C++ library to apply similarity measures and classifications on the results of audio analysis, including Python bindings. Together with Essentia it can be used to compute high-level descriptions of music.
http://essentia.upf.edu
GNU Affero General Public License v3.0
271 stars 66 forks source link

pending python 3 upgrade tasks #111

Open alastair opened 4 years ago

alastair commented 4 years ago

:heavy_check_mark: This item is fixed in #115

There is still some python code which only runs in python 2. Most importantly are uses of basestring and unicode: https://github.com/MTG/gaia/blob/ed433ed3f1fa3ceea1ccbb77929fdb10ddaa8bdd/src/bindings/pythonic.i#L24-L31

These will have to be converted, but we have to understand the use of the types in this method. Theoretically both basestring and unicode can be changed to str, but in python 3, we should double-check where items should be actual strings, and where they should be encoded bytes.

alastair commented 4 years ago

https://github.com/MTG/gaia/blob/c72b8f1f744d699b968e92a8d6f8b20b6dde2378/src/bindings/pygaia/classification/classificationtask.py#L200 This doesn't work in python3, as pickle.load requires bytes, but sys.stdin is a string. Ideally this would be fixed by #96, allowing us to remove cluster mode, but in the meantime we should work out a solution to this specific problem.

alastair commented 4 years ago

In python 3, taskhash is generating different hashes for the same combination of parameters: https://github.com/MTG/gaia/blob/f227e410baff51b9ccc5af1578171d86886a1f1c/src/bindings/pygaia/classification/classificationtaskmanager.py#L42

when I run this script multiple times, it doesn't skip already done jobs as it does in python 2: https://github.com/MTG/gaia/blob/c72b8f1f744d699b968e92a8d6f8b20b6dde2378/src/bindings/pygaia/classification/classificationtask.py#L174

Running the same script multiple types in the same docker container results in different hashes each time.
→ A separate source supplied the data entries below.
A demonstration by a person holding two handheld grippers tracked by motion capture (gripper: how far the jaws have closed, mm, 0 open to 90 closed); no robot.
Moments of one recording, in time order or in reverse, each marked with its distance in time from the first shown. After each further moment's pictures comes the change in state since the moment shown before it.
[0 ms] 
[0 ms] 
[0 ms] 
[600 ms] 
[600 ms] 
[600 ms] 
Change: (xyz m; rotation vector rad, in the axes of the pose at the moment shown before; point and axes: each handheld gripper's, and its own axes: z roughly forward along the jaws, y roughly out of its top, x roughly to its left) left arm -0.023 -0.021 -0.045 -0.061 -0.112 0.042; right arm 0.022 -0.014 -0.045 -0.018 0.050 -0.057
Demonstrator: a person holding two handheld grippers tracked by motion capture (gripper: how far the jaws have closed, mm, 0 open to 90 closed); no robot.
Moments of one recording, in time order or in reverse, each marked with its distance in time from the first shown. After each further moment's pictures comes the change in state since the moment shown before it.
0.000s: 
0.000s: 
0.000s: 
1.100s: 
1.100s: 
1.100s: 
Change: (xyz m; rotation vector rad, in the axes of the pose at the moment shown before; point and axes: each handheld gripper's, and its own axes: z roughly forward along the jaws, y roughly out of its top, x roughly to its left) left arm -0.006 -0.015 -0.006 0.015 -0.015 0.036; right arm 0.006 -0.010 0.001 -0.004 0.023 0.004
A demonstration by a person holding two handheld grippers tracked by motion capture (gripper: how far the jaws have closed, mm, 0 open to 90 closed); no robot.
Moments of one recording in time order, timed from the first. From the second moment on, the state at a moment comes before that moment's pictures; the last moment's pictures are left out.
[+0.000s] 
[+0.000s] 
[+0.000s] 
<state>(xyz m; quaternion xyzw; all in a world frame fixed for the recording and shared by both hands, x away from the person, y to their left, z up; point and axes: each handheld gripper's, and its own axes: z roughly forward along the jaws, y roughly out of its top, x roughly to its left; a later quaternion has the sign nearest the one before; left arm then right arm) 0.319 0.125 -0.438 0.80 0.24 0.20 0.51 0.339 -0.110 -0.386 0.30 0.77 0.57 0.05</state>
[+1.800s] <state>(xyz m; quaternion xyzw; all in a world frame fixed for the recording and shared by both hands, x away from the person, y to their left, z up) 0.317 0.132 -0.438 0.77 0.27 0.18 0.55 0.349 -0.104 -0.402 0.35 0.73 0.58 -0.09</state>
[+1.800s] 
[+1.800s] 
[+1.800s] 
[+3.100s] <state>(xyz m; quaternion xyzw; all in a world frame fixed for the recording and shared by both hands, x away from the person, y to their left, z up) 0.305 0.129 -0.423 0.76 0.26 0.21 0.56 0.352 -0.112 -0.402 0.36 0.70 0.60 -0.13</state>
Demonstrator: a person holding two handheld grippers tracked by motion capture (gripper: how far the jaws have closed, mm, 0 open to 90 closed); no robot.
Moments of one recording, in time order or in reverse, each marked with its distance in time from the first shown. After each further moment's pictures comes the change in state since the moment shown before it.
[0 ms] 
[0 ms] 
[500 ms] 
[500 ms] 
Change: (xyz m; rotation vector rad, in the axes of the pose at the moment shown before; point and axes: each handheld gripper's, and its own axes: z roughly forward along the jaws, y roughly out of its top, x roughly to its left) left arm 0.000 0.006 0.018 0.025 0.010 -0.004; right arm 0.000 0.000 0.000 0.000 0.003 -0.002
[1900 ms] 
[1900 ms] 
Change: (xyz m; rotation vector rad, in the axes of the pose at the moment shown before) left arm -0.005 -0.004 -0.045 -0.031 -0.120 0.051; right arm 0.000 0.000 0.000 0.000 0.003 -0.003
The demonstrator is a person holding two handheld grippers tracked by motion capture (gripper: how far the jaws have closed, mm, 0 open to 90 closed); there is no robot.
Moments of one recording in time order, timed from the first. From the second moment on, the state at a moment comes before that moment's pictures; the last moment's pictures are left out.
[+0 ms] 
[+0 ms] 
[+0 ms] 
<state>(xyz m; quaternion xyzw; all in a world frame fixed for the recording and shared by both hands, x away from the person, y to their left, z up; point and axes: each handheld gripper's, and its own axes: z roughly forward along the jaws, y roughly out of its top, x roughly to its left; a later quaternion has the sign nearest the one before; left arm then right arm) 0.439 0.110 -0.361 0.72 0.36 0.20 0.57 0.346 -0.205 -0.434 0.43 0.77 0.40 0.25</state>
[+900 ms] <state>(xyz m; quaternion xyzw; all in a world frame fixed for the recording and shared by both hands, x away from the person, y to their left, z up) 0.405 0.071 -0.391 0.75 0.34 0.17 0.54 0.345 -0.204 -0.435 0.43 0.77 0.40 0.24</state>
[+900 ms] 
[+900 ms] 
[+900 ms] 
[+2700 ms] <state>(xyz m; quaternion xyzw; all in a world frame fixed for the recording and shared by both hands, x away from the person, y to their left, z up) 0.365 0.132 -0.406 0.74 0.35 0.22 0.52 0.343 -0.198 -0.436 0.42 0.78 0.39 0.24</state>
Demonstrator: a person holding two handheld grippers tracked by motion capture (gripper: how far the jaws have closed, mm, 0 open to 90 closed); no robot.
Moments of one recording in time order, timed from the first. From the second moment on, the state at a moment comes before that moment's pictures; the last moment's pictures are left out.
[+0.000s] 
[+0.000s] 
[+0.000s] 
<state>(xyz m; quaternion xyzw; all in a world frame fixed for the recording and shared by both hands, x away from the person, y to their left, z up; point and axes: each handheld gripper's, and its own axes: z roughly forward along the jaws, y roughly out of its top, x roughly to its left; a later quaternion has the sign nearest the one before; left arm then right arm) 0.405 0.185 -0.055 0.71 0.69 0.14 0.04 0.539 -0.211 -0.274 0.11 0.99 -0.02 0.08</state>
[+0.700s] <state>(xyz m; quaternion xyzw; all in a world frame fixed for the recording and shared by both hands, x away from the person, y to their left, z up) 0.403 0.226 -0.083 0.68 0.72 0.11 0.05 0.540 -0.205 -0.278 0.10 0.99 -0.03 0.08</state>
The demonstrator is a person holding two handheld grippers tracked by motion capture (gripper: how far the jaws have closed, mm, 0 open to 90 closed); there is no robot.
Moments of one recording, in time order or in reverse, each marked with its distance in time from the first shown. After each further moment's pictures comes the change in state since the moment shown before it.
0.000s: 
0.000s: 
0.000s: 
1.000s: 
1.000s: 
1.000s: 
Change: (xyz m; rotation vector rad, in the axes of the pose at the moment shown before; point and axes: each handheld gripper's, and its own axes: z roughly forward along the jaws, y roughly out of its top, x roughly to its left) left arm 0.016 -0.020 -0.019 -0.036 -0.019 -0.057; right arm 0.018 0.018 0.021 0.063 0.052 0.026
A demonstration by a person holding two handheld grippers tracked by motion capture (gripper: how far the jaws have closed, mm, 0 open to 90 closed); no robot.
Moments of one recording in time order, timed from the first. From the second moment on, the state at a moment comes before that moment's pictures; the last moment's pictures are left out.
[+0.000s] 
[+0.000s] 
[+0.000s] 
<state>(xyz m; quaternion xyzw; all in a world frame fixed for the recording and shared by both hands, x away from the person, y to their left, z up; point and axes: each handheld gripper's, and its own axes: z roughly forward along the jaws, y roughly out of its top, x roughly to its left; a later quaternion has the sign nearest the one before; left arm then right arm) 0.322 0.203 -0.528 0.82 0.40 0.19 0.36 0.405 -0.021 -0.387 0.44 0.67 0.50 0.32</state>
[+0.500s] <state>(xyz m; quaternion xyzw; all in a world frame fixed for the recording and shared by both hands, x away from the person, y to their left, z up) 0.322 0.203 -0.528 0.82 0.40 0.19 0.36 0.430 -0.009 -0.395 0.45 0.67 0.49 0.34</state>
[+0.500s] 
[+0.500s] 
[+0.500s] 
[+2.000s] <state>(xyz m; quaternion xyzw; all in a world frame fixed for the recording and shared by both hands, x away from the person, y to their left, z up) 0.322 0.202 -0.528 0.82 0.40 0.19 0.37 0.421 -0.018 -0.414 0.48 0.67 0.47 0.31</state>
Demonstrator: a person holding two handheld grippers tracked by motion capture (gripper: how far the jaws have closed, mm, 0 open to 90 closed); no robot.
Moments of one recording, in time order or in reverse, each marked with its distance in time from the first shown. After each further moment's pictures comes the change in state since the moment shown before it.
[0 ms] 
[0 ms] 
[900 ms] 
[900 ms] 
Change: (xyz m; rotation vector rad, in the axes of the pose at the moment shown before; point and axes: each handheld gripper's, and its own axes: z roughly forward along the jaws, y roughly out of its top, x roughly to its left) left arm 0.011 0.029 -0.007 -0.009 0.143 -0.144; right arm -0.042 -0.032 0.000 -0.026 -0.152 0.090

There is a random seed set in the project file.

I've replaced it with sha1(json.dumps(config)), and now it's stable

alastair commented 4 years ago

Running in python 3, clustermode=False, after about 290 jobs I get an exception

Exception in thread Thread-1:
Traceback (most recent call last):
  File "/usr/lib/python3.6/threading.py", line 916, in _bootstrap_inner
    self.run()
  File "/usr/lib/python3.6/threading.py", line 864, in run
    self._target(*self._args, **self._kwargs)
  File "/usr/lib/python3.6/concurrent/futures/process.py", line 295, in _queue_management_worker
    shutdown_worker()
  File "/usr/lib/python3.6/concurrent/futures/process.py", line 253, in shutdown_worker
    call_queue.put_nowait(None)
  File "/usr/lib/python3.6/multiprocessing/queues.py", line 129, in put_nowait
    return self.put(obj, False)
  File "/usr/lib/python3.6/multiprocessing/queues.py", line 83, in put
    raise Full
queue.Full

This has happened more than once. Is something not cleaning up properly? Maybe a difference between concurrent.futures in python 3.6 and the backport we use in python 2?